Ага, подумал я. Он видит по лицу. Значит лицо все-таки переигрывает. (Ну-ка, сбавь пары. Совсем сбавь. Притихни.) Я помолчал еще.

— Ну? — спросил он.

— Вот. Я вчера получил кой-какие деньги за работу — я сторож, приглядываю за квартирами. Вчера как раз четвертое число... Я отдавал долги. Отдал Гизатуллиным. А потом какое-то время ходил по этажам. А потом поехал к приятелю (я назвал Михаила). Заночевал у него. (Тише. Тише. Уж больно все складно. Не настаивай.)

— Когда вечером вы вышли из общежития, вы сразу поехали троллейбусом?..

— Троллейбуса не было. Я ждал. Долго не было. С кем-то из ребят мы выпили.

— С кем?

— Не помню, капитан. Не помню. Ты уж прости. — Я посмотрел на него сколько мог честно. Они, в милиции, меня в общем знали. Стареющий мужик, с седыми висками, к тому же писатель, хоть и неудачливый, — вряд ли к такому станут цепляться. Вряд ли он меня задержит. Если, конечно, старик Тютька, собиратель бутылок, ночью меня не разглядел, когда караулил бутылку у двух пьющих на полутемной скамейке. (И ведь этот капитан не видит сейчас сквозь рубашку мою пораненную в четырех местах руку. Не забери я у мертвого кавказца нож, они бы закатывали у всех нас рукава, ища порезы.)
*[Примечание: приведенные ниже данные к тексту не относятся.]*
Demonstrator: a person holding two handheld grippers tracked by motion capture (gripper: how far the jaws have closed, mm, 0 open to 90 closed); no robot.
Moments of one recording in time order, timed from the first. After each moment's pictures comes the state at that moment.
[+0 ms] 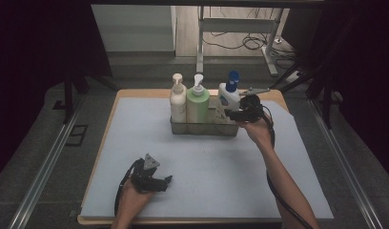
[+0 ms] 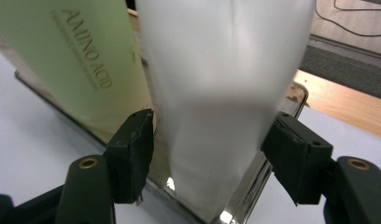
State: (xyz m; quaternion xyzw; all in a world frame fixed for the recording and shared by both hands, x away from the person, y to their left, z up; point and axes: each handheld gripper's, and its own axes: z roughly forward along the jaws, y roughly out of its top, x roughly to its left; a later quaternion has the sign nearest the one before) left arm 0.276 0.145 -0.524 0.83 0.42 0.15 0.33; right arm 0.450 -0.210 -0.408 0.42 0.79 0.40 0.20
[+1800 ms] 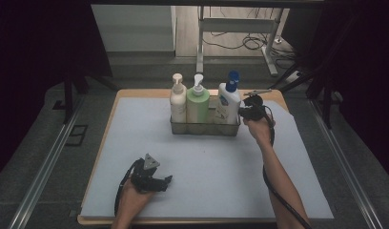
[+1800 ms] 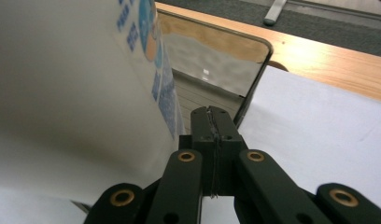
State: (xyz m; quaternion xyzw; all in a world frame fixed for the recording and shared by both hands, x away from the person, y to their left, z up) left arm 0.276 0.145 -0.524 0.83 0.42 0.15 0.33; right arm 0.486 -0.231 -0.444 0.48 0.78 0.36 0.18
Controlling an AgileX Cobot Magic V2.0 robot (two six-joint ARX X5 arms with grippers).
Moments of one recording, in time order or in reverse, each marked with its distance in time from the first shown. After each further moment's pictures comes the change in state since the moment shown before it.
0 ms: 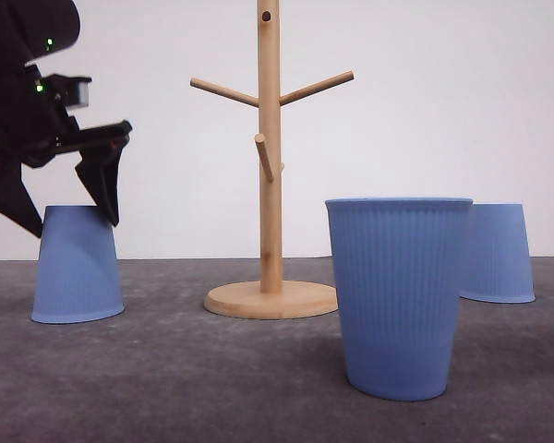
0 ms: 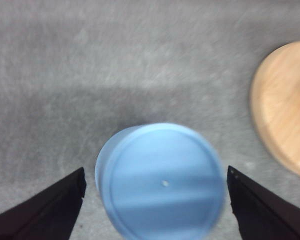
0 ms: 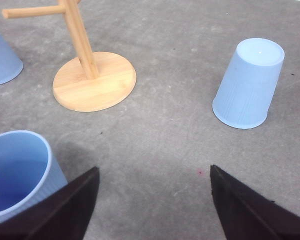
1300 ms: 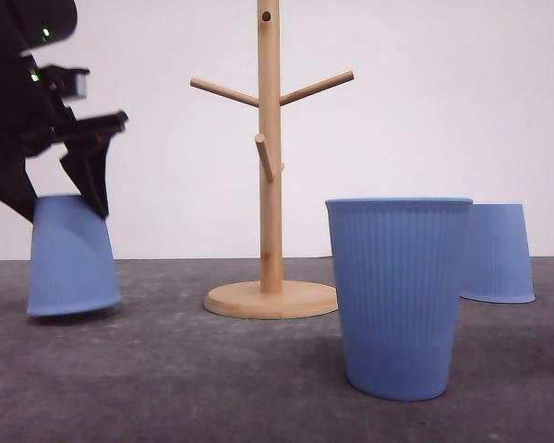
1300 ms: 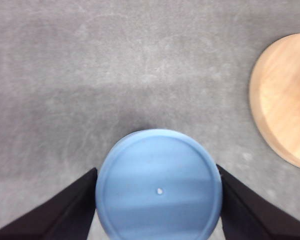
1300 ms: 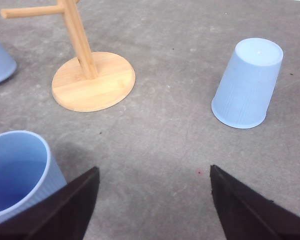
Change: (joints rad) left_arx 0.007 -0.063 0.010 -0.062 0.009 0.015; right_arx 0.000 0.000 0.000 0.000 0.002 0.000
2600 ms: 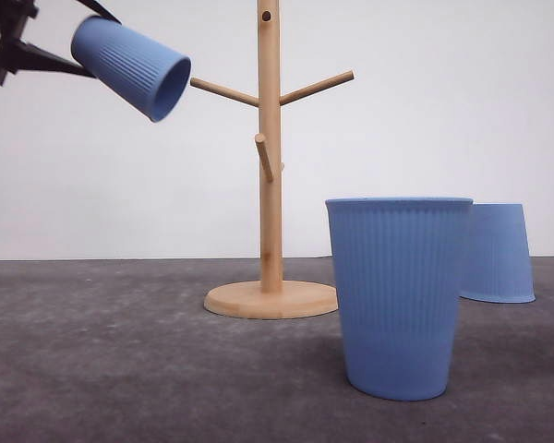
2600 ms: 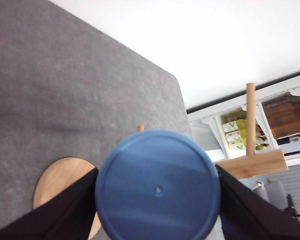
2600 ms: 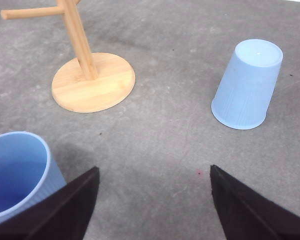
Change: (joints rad) left_arx 0.320 0.105 0.354 0.184 0.922 -0.434; right_arx 0.000 0.000 0.000 0.003 0.000 0.000
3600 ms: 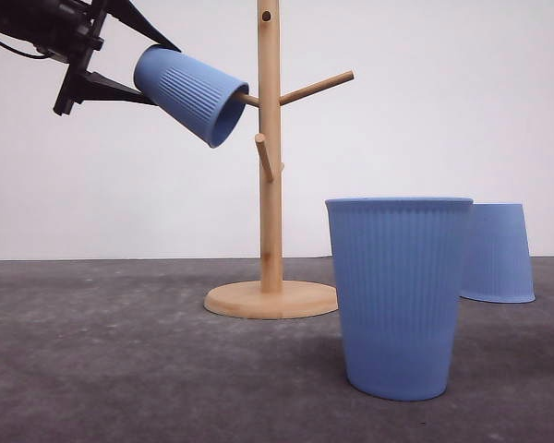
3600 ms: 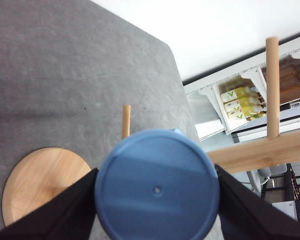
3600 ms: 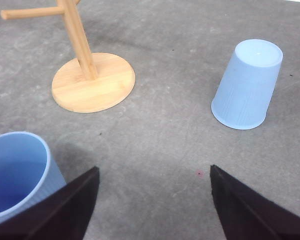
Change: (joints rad) left_arx -0.165 0.076 0.000 0.062 -0.056 0.026; right_arx 0.000 0.000 0.000 0.000 0.000 0.000
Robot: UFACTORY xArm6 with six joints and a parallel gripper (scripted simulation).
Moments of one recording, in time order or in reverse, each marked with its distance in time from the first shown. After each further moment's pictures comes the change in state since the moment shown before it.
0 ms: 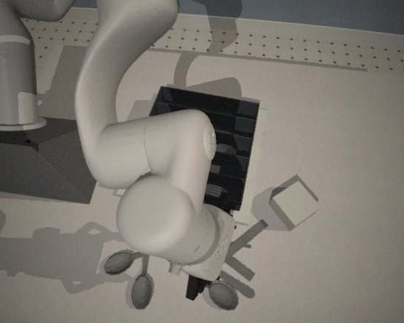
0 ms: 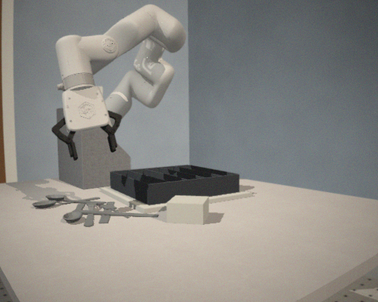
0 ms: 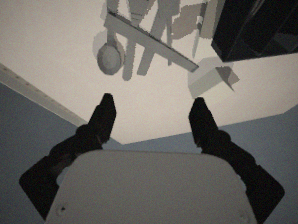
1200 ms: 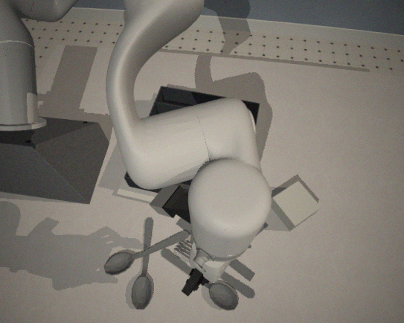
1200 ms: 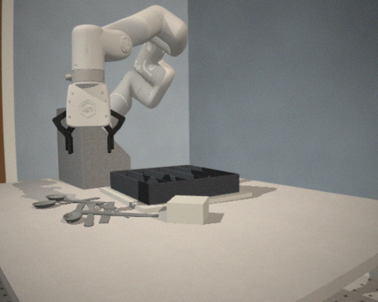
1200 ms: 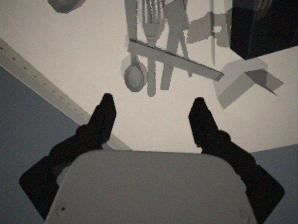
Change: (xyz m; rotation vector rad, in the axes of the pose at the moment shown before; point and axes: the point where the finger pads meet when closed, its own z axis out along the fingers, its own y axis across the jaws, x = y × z) arm -0.001 -0.008 -0.008 0.190 0.212 0.255
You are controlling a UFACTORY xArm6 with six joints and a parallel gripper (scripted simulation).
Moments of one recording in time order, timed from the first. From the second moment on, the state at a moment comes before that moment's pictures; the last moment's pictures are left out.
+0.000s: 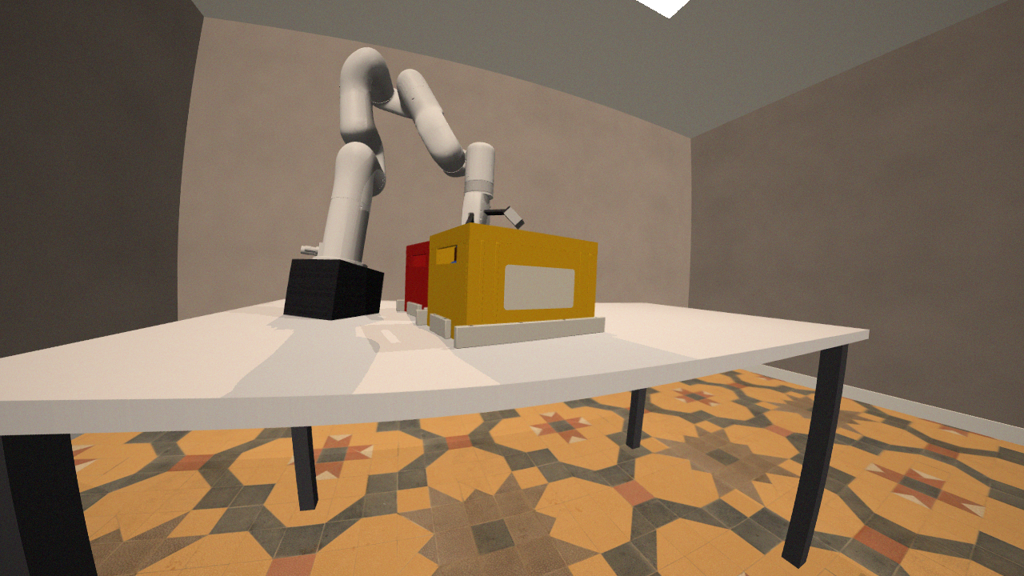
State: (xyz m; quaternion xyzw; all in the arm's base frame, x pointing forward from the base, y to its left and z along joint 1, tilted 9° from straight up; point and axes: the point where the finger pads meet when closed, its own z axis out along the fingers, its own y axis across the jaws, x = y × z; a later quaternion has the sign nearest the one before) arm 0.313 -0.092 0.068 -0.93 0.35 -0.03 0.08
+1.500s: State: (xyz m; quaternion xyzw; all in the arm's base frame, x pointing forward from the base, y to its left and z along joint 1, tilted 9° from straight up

Следователь записывал. А через приоткрытую дверь в соседнюю маленькую комнату (каморка) я видел еще двух следователей, согнуто сидящих за своими столами. Один с оспенным лицом, с въедливыми глазами — вроде бы перебирал бумаги. Но глаза его нет-нет меня прощупывали (оттуда — через дверной проем). Он мне не понравился. Да ведь и вызвали не для того, чтобы я встретил нравящихся мне людей.

— Пока свободны, — сказал мне толстый следователь.

Я поднялся; показалось, что пронесло.

— Минутку! — крикнул тот, оспенный следователь (из другой комнаты), когда я уже был у дверей. У меня екнуло.

Он велел мне зайти в его каморку. Перед ним, на столе лежали огромные фотографии — увеличенные снимки отпечатков пальцев. Я почувствовал пустоту в желудке. Сейчас для сличения он снимет мои (такие же огромные, они будут лежать на виду).